--- EXERCISE INSTRUCTIONS ---
Go through the following data and transcribe exactly the stretch of lines from the one holding "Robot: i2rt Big" to the one holding "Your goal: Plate", both included.
───── DATA TO EXAMINE
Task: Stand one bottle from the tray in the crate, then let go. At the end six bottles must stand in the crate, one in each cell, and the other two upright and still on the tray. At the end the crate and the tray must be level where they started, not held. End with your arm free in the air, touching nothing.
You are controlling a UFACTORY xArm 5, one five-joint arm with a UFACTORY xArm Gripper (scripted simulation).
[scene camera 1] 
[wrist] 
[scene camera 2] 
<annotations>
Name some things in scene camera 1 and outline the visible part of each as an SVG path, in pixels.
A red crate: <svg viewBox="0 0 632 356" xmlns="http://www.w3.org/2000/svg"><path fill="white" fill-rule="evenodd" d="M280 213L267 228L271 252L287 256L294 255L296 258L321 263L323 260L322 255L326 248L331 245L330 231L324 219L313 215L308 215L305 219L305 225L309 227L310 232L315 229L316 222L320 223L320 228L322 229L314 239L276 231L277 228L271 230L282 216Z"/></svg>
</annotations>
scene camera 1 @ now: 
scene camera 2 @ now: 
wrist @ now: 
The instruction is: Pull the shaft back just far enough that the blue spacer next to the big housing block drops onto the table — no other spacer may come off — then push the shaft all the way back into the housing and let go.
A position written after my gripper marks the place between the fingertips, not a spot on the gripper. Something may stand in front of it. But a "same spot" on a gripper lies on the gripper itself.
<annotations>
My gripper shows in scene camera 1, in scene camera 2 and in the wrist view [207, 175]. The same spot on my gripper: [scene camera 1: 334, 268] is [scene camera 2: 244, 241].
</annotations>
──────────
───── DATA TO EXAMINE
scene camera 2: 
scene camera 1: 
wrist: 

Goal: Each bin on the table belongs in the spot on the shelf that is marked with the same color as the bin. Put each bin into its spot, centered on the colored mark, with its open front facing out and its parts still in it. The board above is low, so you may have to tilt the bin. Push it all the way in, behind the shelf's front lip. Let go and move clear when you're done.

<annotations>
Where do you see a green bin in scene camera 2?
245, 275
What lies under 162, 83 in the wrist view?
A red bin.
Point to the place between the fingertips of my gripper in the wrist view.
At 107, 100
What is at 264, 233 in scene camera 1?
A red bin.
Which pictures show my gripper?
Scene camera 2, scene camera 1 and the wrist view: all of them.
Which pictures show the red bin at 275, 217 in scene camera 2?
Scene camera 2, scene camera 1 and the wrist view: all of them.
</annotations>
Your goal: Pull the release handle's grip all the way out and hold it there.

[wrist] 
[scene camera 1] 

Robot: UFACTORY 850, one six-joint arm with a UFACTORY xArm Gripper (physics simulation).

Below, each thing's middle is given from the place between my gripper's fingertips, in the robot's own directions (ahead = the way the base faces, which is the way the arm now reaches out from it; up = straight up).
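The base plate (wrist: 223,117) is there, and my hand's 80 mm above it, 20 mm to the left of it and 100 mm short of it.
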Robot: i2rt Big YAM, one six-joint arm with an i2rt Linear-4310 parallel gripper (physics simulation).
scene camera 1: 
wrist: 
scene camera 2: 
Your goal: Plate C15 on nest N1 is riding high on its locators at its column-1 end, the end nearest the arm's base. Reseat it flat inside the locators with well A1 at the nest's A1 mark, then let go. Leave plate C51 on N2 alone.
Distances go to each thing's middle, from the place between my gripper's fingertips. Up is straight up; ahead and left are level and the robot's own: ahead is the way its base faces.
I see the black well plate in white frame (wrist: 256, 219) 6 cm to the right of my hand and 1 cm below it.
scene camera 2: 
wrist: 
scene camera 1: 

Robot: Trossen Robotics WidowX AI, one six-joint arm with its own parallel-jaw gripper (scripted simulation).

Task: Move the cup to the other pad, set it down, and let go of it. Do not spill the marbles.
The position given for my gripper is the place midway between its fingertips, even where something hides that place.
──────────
--- REPLY ---
Robot: i2rt Big YAM, one six-joint arm with an i2rt Linear-4310 parallel gripper (physics simulation).
scene camera 1: 
wrist: 
scene camera 2: 
Your goal: Plate C15 on nest N1 is riding high on its locators at its column-1 end, the end nearest the arm's base. Reseat it flat inside the locators with well A1 at the nest's A1 mark, then let go. Leave plate C51 on N2 alone.

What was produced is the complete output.